The strongest test of the sheet: could a third party with no stake in the project run every verification and announce the results, and would both sides accept them without a meeting? If yes, you have acceptance criteria. If no, you have a slide.
The sign-off block
The last page of the sheet is the sign-off block. It exists so that the people with actual authority commit before the build, not after. Three signatures, dated, on day one.
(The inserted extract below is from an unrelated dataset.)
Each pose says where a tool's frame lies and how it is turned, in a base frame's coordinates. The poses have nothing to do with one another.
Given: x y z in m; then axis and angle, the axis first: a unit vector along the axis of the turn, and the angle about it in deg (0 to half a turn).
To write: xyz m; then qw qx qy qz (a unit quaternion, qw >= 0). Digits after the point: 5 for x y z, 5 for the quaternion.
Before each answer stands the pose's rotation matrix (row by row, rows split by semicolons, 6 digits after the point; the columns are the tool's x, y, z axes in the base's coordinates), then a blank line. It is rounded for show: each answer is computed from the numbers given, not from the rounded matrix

- Workflow owner. The business lead accountable for the workflow today. Their signature says the criteria describe success for the business, completely.
- Technical owner. The client-side IT or security lead. Their signature says the environment access, test data, and security checks listed are real and available.
- Delivery lead. The builder. Their signature says every criterion will pass within the sprint, in the client environment, or the fail terms apply.
- Client obligations, listed and dated. Environment access, service accounts, test data, and reviewer availability, each with a name and a date. A build blocked by a missing credential is a different conversation than a failed criterion, so the sheet separates them.
- Change control. After signing, criteria change only by written agreement of all three signers. A changed criterion restarts the two-week clock for the affected work. This protects both sides equally.
What happens on fail
The terms we sign are simple, and we recommend them to anyone buying an AI build. Acceptance runs at the end of the sprint, in the client environment, against the frozen test data. If every criterion passes, the invoice is due: $10,000 for the sprint. If any criterion fails, the builder may fix and re-run within the agreed acceptance window. If it still fails, you pay nothing. Not a reduced fee. Nothing.
Partial passes do not trigger partial payment, because a workflow that almost works still requires the manual process it was meant to replace. The only carve-out is the client obligations list: a criterion that could not be verified because an agreed access or data item was never provided is paused, not failed, and the clock extends by the days lost.
The sheet is the deal. Every criterion passes, you pay. Any criterion fails and stays failed, you pay nothing. Programs bigger than one workflow run the same sheet again, sprint after sprint, and either side can stop after any sprint.